Note: All abstracts are printed as received from the authors.
e21
Process of Implementation: A satisfaction survey was developed to identify barriers among the PACU staff and the receiving units. These surveys were passed out to all PACU nurses and to all CVSU nurses. We then asked that the receiving unit’s nurse come to PACU when the patient was ready to transport. Bedside report was given and an opportunity for questions from receiving nurse was provided. This was a one-month trial. We then repeated the satisfaction survey to get feedback on the success of this project. Statement of Successful Practice: Requiring face to face report improved communication between the sending and receiving units. The improved communication resulted in decreased hold time in PACU, and a verbalized sense of security for the patient. The ability to review vital signs, incision sites, and plan of care together increased patient safety. Implications for Advancing the Practice of Perianesthesia Nursing: By implementing the face-to-face hand off, we are able to ensure proper communication, improve patient safety, improve patient and staff satisfaction, and decrease hold time in PACU.
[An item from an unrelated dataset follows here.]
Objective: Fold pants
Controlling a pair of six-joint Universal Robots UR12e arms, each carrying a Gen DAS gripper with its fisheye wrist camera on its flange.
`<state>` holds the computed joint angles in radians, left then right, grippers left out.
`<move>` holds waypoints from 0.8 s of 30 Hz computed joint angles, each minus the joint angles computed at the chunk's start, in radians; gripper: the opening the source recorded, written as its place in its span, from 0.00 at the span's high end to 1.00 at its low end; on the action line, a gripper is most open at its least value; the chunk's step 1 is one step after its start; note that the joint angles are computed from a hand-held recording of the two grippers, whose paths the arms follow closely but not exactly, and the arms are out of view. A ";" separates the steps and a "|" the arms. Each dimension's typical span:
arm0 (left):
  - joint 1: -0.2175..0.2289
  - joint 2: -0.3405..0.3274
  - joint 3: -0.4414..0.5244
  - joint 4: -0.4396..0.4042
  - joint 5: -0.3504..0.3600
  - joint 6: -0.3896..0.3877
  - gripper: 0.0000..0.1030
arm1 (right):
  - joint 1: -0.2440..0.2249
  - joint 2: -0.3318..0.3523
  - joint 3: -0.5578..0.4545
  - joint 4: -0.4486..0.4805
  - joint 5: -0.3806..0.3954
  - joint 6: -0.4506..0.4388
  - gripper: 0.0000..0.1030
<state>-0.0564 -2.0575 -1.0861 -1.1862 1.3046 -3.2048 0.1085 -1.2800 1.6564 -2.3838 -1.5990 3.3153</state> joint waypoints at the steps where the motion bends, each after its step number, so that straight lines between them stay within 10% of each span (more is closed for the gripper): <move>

IMPROVING COMMUNICATION WITH FAMILY FOR POST ANESTHESIA PATIENTS Team Leader: Dianne Morgan, BSN RN CPAN Salem Health, Salem, Oregon Team Members: Richard DeArmond, BSN RN CMSRN, Clinical Informatics Coordinator, Nancy Dunn, MS RN, Clinical Excellence Coordinator Background Information: The Post- Anesthesia Care Unit (PACU) received patient and family complaints because of lack of updates and notification of the patient being transferred to an inpatient bed, leaving the family in the lobby waiting to see their family member or receive an update. Objectives of Project: Create a standard to update and notify patient families of patient transfer, then patient family complaints will decrease and patient family satisfaction will increase as indicated by the patient satisfaction survey data related to the question, “information given to family.” Process of Implementation: Role clarity. The person transferring the patient to the inpatient bed will be responsible to notify family of transfer. Collaborate with informatics to create and icon to reflect on the Epic status board indicating the patient had been in PACU for 2 hours, providing a visual reminder for the RN to update waiting families. The 60 “ flat screen previously used for OR scheduling, was repurposed to display the EPIC status board providing a large view, so all staff in PACU can notify other RN’s in the department when the patient length of stay had reached 2 hours. Create standard documentation. Family notification space added to the Epic documentation flow sheet for ease of documentation. PACU RN’s given access to add “scripted” messages to the family status board in the waiting, room previously only used by the OR staff. Statement of Successful Practice: PACU is moving in the right direction; focusing in improving communication with families and creating a system to support the workflow. Since we started this work there have been no patient family complaints of being forgotten in the lobby.